Entre 1505 e 1870 foram escravizados e transportados à América aproximadamente dez milhões de africanos, na migração mais extraordinária da história do homem. Os ingleses, que a princípio rejeitavam a escravidão, aderiram entusiasmados ao comércio de escravos, quando viram os copiosos benefícios obtidos do trabalho escravo pelos seus detestados rivais colonialistas, os espanhóis. A Inglaterra envolveu-se no mercado de escravos a meados do século XVII, se bem que já tinha levado africanos às suas colónias norte-americanas em 1619 um ano antes da chegada dos Pilgrims para trabalharem como servos forçados. Em 1788 Alexander Falconbridge estabeleceu seu An Account of the Slave Trade na costa africana: "Os pobres infelizes são obrigados às vezes também a cantar; mas quando o fazem, suas canções são geralmente saudosos lamentos devido ao exílio do seu país natal."
A este exílio somou-se uma nova demonstração de desumanização: a dissolução (através do sistema de leilão) de qualquer laço familiar ou tribal que tivesse sobrevivido ao deslocamento desde a África. As expressões da cultura e da religião eliminaram-se na sua maior parte, já que qualquer reunião se podia considerar como um pretexto para a insurreição. Privados da identidade do seu passado cultural e sem a possibilidade de se criar uma nova, os africanos da América não possuíam uma instituição que lhes oferecesse um núcleo cultural, um lugar de reunião fora do universo e da ideologia dos brancos até que surgiu a igreja afro-americana.

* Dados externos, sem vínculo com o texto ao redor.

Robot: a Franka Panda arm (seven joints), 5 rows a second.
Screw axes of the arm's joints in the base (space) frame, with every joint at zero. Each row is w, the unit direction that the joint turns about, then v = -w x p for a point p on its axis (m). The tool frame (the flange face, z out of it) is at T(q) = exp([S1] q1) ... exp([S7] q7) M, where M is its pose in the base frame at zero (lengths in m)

O primeiro batismo de um africano que se tem conhecimento nas colônias norte-americanas ocorreu em 1641. O ardor missionário na América foi abrandado devido a uma preocupante questão: batizar um africano lhe dava o direito a liberdade? Foram aprovadas leis a esse respeito de forma que isso não ocorresse, mas ainda não existia muita pressa para cristianizar os bens humanos dos colonos. Esta mentalidade mudou nos anos trinta do século XVIII, com o Grande Despertar, um ressurgimento religioso que se estendeu pela Inglaterra e América e que por fim considerou plausível que os escravos se covertessem. Entre os missionários que chegaram a América nessa década do século XVIII encontrava-se John Wesley, o fundador do metodismo. Suas pregações foram interrompidas pelos hinos do doutor Isaac Watts, um pastor, médico e compositor inglês, cuja música era mais viva e as letras eram mais próxima à linguagem daquela época do que os cerimoniosos salmos de então. As edições coloniais e spirituals dos hinos de Watts apareceram pela primeira vez em 1739 e demostraram ser especialmente populares entre os escravos. A formação religiosa que lhes ofereciam Wesley e os missionários, incluíam tanto as sagradas escrituras como também os hinos que reforçavam as pregações. Em 1755, o reverendo Samuel Davies, um evangelista presbiteriano, escreveu: “Não posso deixar de observar que os negros, mais que outras espécies humanas que conheço, tem o melhor ouvido para música. Experimentam uma espécie de gozo estático com a salmodia”.
Em 1760, o reverendo Todd, um missionário que distribuia livros de hinos entre os escravos recém convertidos, lamentava ver-se obrigado a mandar de volta, e com as mãos vazias, as diversas pessoas que tinham vindo para lhe pedir os salmos e os hinos de Watts.
Era 1800, nos Estados Unidos viviam mais de um milhão de negros, o que vinha a ser um 19 por cento da população total da nação. Mais de cem mil eram livres e entre esses encontravam-se os fundadores das primeiras igrejas afro-americanas. Richard Allen fundou a Igreja Metodista Episcopal Africana de Bethel na Filadélfia em 1794 e em 1801 publicou o primeiro hinário concebido exclusivamente para o uso de uma congregação negra.
A criação de igrejas negras segregadas foi de certa forma a resposta do mal-estar branco pela presença negra (também segregada) nos lugares de culto americanos, mas também proporcionou um verdadeiro centro comunitário longe das sanções e observações dos brancos. Este centro demonstrou ser firme como uma rocha durante gerações e transformou os seus pregadores em líderes da comunidade, que tomaram a sério o conselho de Watts: “Pastores também poderiam cultivar a capacidade de compor canções espirituais e utilizá-las juntamente com outras partes do ofício, pregar e orar”.